As mentioned, annotator1 uses the output of annotator2 and annotator3 as its input. This dependency should be defined in annotator1.yml as the following.

secondary_inputs:
  annotator2: {}
  annotator3: {}

With this simple definition, the output of annotate2 and annotate3 will be available as secondary_data variable to the annotate function of annotate1 module. For example,

def annotate(self, input_data, secondary_data=None):
...

of annotate1.py will have secondary_data["annotate2"] and secondary_data["annotate3"] available. If annotate2.yml has the following output column definition,

output_columns:
- name: value1
  title: Value 1
  type: string
- name: value2
  title: Value 2
  type: string

annotate1's annotate function will be able to access those with secondary_data["annotator2"]["value1"] and secondary_data["annotator2"]["value2"]".

Finer control of secondary input is possible as follows. For example, the following in annotate1.yml

secondary_inputs:
  annotator2:
    match_columns:
      primary: uid
      secondary: uid
    use_columns:
      - value1

will mean that annotator2 output will be available as secondary_data["annotator2"] to the annotate function of annotator1, that for each variant, the uid field in the output by annotator2 and the uid field in input_data to the annotate function of annotator1 will be match to find the correct secondary_data for the variant to the function, and that only value1 field will be available to the function.

PyPI dependency

If an OakVar module needs packages from PyPI, such requirement can be specified in the module's yml file. For example, if annotator1's annotator1.yml has the following,

pypi_dependencies:
- numpy

ov module install annotator1 will automatically perform pip install numpy while installing annotate1 module.

Template generation

ov new module command will generate a module template folder, with template .py, .yml. and .md files for the module. The template will be in the correct folder for the module and recognized by OakVar automatically. Its usage is

ov new module -n MODULE_NAME -t MODULE_TYPE

where MODULE_NAME is the name of the new module (numbers and small letters and up to one underscore between two letters) and MODULE_TYPE is the type of the new module (converter, mapper, annotator, postaggregator, and reporter).

Below are examples.

ov new module -n annotator_1 -t annotator

will generate the template for the annotator module annotator_1 in the folder <MODULES_DIR>/annotators/annotator_1.

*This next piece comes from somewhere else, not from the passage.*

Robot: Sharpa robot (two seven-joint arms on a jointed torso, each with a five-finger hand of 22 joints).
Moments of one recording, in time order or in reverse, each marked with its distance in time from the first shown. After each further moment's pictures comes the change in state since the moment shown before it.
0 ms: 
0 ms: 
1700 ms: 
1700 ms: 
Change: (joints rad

ov new module -n converter_1 -t converter

will generate the template for the converter module converter_1 in the folder <MODULES_DIR>/converters/converter_1.

ov new module -n postaggregator_1 -t postaggregator

will generate the template for the postaggregator module postaggregator_1 in the folder <MODULES_DIR>/postaggregators/postaggregator_1.

Module options

Modules can receive custom options through CLI or GUI. In ov run, such options to modules can be given with --module-options option. For example,

ov run input.vcf --module-options annotator_1.option_1=value_1

will send the following Python dict to the annotator_1 module as self.module_options.

{ "option_1": "value_1" }

In annotator_1.py, self.module_options will have the above dict.

Module options should be defined in the module's yml file. Thus, annotator_1.yml should have the following.

module_options:
    annotator_1:
        option_1:
            title: Option 1
            type: string
            help: Option 1 help

Under the module_options key, the name of the annotator module should come. Then, the name of the option key. Then, title, type, and help are mandatory keys. type can be string, int, or float. With these defined, when annotator_1 is selected on the OakVar GUI (launched by ov gui), an input box for option_1 will appear under the title and will have a tooltip with the text of help.